HAEMOLYTIC DISEASE CLASSIFICIATION made easy! Case presentation

Ill try to answer all 3 questions in one comment
As to why with respect to your question on why ITP does not activate the clotting cascade - ITP occurs due to immune mediated destruction of platelets, usually done by the spleen. Since it is the spleen which is removing the platelets directly the platelets do not clump up nor aggregate and thus it does not activate the clotting cascade. Instead it impairs primary haemostasis as fewer platelets are available to from the platelet plug. TTP and HUS however do activate the clotting cascade - both these diseases as well as DIC belong to the group of conditions known as the Microangiopathic haemolytic anaemias (MAHA). The clots formed have sharp fibrin sheaths and get deposited in small blood vessels where passing erythrocytes are sheared. In each case there is an increased tendency to bleed as the platelets and some clotting factors are used up.

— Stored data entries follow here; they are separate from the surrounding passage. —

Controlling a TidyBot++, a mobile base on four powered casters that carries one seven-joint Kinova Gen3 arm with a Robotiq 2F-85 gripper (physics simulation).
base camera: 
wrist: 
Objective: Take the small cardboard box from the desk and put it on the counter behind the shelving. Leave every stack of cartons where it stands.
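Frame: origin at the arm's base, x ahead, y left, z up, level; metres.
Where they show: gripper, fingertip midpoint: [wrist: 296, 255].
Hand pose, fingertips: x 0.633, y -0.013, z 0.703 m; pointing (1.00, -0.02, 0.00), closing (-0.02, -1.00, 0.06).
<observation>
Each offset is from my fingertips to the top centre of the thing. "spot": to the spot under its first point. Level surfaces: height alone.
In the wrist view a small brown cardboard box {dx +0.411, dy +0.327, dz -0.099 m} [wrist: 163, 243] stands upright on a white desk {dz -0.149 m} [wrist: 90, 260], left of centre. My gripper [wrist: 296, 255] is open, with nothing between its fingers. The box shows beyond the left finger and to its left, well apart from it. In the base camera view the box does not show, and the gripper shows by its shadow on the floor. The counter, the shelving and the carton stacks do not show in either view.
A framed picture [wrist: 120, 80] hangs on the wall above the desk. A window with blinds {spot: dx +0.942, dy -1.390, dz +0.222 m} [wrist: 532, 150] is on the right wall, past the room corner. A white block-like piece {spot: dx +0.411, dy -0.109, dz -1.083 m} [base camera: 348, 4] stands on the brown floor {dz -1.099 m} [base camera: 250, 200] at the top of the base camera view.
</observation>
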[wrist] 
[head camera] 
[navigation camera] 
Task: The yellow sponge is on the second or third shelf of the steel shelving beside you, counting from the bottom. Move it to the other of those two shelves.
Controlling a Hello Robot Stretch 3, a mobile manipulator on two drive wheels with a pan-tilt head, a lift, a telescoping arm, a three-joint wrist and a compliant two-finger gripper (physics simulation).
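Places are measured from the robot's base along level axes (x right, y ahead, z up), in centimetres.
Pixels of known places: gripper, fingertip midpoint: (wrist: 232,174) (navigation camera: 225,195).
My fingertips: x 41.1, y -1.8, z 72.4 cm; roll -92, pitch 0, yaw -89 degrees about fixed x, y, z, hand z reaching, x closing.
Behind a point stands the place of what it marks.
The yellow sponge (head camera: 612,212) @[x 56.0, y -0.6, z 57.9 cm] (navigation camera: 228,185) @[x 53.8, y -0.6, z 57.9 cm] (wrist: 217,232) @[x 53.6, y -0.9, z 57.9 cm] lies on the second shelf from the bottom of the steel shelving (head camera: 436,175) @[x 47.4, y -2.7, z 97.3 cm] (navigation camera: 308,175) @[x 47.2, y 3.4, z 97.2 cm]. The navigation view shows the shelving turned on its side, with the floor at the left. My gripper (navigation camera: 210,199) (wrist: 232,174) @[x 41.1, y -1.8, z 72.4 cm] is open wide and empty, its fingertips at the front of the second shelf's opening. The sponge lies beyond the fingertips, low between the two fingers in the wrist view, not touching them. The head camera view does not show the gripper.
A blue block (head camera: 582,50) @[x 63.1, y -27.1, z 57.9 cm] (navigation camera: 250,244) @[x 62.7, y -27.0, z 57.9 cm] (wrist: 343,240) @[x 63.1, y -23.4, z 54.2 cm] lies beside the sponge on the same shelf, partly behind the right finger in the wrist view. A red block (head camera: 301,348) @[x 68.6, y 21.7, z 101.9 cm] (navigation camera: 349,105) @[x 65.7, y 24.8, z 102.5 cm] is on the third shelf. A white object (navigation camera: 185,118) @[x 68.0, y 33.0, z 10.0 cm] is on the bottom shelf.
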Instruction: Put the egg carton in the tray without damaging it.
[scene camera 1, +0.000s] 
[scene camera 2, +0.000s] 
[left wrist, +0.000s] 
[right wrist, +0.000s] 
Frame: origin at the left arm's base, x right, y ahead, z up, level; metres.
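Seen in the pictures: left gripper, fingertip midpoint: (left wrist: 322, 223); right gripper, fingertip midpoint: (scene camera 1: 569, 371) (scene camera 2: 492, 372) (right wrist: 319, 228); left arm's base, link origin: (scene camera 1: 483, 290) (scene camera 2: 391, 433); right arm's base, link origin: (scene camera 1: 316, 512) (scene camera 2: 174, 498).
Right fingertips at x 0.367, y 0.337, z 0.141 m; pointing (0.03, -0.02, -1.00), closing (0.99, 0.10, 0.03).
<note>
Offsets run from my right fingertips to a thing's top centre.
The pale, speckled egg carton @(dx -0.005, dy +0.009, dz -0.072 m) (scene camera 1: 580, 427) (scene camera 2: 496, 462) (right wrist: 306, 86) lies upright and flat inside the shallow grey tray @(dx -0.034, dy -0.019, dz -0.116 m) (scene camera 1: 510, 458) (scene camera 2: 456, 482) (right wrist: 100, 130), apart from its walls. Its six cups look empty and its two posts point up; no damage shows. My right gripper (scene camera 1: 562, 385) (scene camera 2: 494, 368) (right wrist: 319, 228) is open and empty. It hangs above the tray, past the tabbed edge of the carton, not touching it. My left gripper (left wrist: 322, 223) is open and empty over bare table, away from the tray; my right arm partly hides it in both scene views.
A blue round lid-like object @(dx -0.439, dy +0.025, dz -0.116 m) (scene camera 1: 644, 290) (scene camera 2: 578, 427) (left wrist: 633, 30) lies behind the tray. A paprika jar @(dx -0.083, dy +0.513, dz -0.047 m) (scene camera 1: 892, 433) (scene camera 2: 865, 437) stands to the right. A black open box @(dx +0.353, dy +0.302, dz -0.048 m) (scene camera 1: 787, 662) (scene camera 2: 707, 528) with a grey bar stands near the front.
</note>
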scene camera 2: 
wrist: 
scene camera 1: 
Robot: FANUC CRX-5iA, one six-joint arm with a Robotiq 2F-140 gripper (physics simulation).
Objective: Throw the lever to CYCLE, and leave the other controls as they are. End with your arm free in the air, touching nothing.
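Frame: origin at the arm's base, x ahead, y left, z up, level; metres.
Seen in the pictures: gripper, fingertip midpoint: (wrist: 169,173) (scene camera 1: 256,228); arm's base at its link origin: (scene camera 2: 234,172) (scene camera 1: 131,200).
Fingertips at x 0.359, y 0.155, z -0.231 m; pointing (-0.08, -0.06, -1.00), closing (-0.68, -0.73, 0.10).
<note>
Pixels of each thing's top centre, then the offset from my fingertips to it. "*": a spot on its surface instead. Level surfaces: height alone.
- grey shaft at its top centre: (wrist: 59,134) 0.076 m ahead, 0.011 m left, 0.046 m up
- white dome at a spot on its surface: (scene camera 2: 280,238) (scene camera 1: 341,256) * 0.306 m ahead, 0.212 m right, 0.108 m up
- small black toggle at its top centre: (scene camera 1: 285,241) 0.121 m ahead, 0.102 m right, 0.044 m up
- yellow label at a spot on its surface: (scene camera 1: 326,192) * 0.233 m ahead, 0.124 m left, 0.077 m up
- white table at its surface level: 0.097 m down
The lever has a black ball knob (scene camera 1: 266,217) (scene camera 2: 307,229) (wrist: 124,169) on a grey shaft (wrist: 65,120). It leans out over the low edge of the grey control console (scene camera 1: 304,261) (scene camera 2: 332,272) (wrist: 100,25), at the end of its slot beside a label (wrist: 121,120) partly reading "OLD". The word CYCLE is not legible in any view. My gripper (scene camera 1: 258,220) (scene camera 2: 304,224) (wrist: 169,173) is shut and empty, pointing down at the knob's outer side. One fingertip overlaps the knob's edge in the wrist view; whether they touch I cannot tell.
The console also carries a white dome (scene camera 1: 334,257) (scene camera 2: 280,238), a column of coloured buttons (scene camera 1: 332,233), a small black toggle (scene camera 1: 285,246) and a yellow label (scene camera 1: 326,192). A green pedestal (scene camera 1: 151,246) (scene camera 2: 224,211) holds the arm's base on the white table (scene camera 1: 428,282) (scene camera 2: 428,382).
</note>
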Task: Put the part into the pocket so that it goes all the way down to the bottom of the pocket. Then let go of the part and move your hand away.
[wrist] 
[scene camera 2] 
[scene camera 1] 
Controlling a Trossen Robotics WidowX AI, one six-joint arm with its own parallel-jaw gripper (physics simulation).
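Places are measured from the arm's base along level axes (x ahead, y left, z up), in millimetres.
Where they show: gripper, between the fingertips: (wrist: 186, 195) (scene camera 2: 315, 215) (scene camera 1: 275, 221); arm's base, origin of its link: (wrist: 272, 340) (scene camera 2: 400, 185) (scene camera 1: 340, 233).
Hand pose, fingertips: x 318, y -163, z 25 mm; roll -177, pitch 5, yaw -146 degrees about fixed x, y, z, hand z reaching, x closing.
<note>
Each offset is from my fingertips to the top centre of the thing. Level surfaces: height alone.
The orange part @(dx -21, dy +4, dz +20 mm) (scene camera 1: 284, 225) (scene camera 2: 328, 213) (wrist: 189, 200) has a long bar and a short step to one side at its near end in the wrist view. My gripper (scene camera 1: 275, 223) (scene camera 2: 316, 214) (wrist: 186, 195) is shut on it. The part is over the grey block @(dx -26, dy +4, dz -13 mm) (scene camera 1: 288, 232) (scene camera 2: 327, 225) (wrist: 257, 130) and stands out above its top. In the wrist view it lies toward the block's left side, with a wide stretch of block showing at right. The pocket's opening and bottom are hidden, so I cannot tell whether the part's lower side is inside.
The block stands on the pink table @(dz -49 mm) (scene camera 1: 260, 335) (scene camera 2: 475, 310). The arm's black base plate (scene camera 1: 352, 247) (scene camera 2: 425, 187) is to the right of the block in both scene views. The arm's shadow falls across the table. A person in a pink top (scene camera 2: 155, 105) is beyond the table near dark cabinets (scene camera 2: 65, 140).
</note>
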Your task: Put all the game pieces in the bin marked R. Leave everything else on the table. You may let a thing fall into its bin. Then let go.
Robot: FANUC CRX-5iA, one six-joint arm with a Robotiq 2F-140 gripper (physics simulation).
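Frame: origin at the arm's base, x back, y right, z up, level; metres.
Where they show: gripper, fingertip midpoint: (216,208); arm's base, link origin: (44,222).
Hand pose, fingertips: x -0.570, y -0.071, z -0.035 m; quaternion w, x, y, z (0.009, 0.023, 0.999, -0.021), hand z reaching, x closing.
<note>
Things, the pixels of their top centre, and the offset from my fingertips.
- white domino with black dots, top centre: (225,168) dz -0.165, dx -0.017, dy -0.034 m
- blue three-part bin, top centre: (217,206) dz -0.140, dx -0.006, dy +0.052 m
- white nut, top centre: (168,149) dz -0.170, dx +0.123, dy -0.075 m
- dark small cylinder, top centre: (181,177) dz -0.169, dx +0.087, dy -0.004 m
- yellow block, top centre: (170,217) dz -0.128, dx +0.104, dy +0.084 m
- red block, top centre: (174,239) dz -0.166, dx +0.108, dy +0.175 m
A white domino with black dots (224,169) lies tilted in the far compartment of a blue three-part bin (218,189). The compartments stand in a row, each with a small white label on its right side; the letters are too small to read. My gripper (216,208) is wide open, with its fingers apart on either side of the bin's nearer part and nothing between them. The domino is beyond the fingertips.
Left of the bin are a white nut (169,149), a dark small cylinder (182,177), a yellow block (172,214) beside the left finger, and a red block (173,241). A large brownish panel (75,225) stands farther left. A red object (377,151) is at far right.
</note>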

With regards to why VWbD does not activate the extrinsic pathway, VWb disease is a disorder of primary haemostasis. It binds to exposed collagen and allows platelets to bind to it, helping to form the initial platelet plug. In VWbD there is lower or abnormal VWb factor in the blood. As a result there is an issue forming the platelet plug and thus patients have symptoms of primary haemostasis dysfunction such as prolonged epistaxis. However the secondary haemostasis is working fine and can kick in to stop the bleeding a little while down the line. The extrinsic pathway can be activated by things such as trauma where tissue factor is activated, however just having low levels of VWb factor in the blood in itself will not activate the extrinsic pathway
In terms of Fibrinogen in VWbD, from what I understand there is no issue with fibrinogen nor fibrin formation and thus use of fibrin does not form part of the management for stable VWbD, as secondary haemostasis should still be functioning normally.